Le fait que les féministes aient discrètement accueilli certains aspects de la psychologie tout en en dénonçant haut et fort d’autres a produit un paradoxe – mais peut-être s’agissait-il simplement d’une sagesse sous une forme paradoxale – au coeur du féminisme. Les connaissances psychologiques pouvaient être féministes ou antiféministes. Elles pouvaient promouvoir la conscience féministe et inspirer le changement social. Elles pouvaient inciter à la haine de soi et justifier le statu quo. Cet état de choses était parfois extrêmement déroutant. Le mouvement des femmes devait-il soutenir activement les stratégies de développement personnel, ou insister sur le fait que le seul espoir des femmes résidait dans l’élimination des barrières systémiques telles que les inégalités juridiques et la discrimination? Quelle importance cela aurait-il si les femmes obtenaient des gains institutionnels, mais que leur expérience subjective restait embourbée dans la dépendance et l’impuissance? Une ligne de démarcation pouvait-elle même être raisonnablement tracée entre l’expérience psychologique et l’expérience sociale?
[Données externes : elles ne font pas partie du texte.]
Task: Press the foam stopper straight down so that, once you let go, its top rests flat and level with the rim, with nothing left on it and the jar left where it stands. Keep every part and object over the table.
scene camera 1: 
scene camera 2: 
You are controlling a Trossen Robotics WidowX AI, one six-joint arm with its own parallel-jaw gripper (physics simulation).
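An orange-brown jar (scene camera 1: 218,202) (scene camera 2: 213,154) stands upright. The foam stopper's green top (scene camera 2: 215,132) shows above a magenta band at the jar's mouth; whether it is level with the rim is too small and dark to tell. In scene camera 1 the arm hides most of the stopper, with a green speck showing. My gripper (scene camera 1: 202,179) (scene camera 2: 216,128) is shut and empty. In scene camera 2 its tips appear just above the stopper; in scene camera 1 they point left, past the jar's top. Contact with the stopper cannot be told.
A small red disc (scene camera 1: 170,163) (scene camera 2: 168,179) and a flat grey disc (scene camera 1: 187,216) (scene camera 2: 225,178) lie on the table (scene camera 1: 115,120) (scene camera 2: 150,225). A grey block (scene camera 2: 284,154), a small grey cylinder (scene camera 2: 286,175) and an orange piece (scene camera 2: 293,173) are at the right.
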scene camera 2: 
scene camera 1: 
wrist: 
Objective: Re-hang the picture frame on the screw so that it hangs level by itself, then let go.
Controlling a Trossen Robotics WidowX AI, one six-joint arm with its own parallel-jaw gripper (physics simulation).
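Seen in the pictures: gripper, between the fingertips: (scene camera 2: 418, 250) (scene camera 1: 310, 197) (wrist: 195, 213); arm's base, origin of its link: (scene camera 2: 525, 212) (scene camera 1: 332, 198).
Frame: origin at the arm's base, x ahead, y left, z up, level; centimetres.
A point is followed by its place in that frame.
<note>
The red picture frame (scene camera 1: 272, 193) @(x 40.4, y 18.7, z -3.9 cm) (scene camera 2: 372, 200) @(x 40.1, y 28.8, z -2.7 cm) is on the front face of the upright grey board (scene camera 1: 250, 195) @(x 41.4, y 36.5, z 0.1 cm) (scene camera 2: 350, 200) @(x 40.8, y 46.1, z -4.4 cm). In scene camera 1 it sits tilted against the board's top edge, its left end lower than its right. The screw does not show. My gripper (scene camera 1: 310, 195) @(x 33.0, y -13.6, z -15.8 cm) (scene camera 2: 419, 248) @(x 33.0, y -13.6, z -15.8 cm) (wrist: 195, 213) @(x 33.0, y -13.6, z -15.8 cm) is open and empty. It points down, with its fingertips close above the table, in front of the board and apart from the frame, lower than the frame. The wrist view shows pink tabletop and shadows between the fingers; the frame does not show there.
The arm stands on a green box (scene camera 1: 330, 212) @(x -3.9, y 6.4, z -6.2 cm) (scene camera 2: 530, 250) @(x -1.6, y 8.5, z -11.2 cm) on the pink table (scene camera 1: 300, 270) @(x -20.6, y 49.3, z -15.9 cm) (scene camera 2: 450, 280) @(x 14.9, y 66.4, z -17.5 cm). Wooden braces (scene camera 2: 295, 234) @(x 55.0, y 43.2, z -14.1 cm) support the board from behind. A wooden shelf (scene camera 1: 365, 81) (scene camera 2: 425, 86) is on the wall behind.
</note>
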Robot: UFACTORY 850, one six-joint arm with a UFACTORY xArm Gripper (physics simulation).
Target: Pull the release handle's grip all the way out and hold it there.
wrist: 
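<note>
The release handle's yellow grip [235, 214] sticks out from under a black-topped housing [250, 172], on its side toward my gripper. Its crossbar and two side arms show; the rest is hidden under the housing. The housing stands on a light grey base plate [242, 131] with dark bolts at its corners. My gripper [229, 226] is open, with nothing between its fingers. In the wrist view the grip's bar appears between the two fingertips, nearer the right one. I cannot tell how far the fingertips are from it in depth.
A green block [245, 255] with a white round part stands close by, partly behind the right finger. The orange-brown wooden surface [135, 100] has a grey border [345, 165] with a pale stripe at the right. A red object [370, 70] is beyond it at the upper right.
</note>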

La curieuse séduction entre la psychologie et la libération des femmes récapitule ainsi la dynamique politique ambivalente dont les chapitres précédents ont démontré qu’elle était si cruciale pour l’orientation historique globale de l’expertise psychologique après la Seconde Guerre mondiale. Capables d’apaiser et d’exacerber les ruptures sociales et politiques, les expert·e·s en psychologie furent tantôt technologues de la pacification, tantôt prophètes du renouveau. Pour les féministes, qui comprenaient parfaitement le danger de réduire le statut social des femmes à la psyché, le défi était de relier les points entre le soi et la société, entre le personnel et le politique, sans que l’un d’entre eux apparaisse comme un sous-produit de l’autre.

« L’expérience » était ce que le mouvement des femmes offrait comme tissu conjonctif. La saisir, c’était ancrer la vérité, sonder la validité des formulations théoriques et tester l’efficacité de l’action collective contre la mesure incontournable de la subjectivité. Historiquement enracinée, mais en mouvement constant, l’expérience était la preuve ultime du féminisme. Elle certifiait que la psychologie était un piège pour les femmes, mais laissait également entendre qu’elle pouvait offrir un moyen de sortir du piège. L’expérience était glissante et utile, démoralisante, libératrice et terriblement déroutante. Il n’est pas étonnant que des femmes cherchant à comprendre leur passé, à tracer leur avenir et à réaliser leur propre humanité aient aspiré parfois à une manière plus claire et plus rassurante de comprendre leur vie. Elles n’en ont pas trouvé.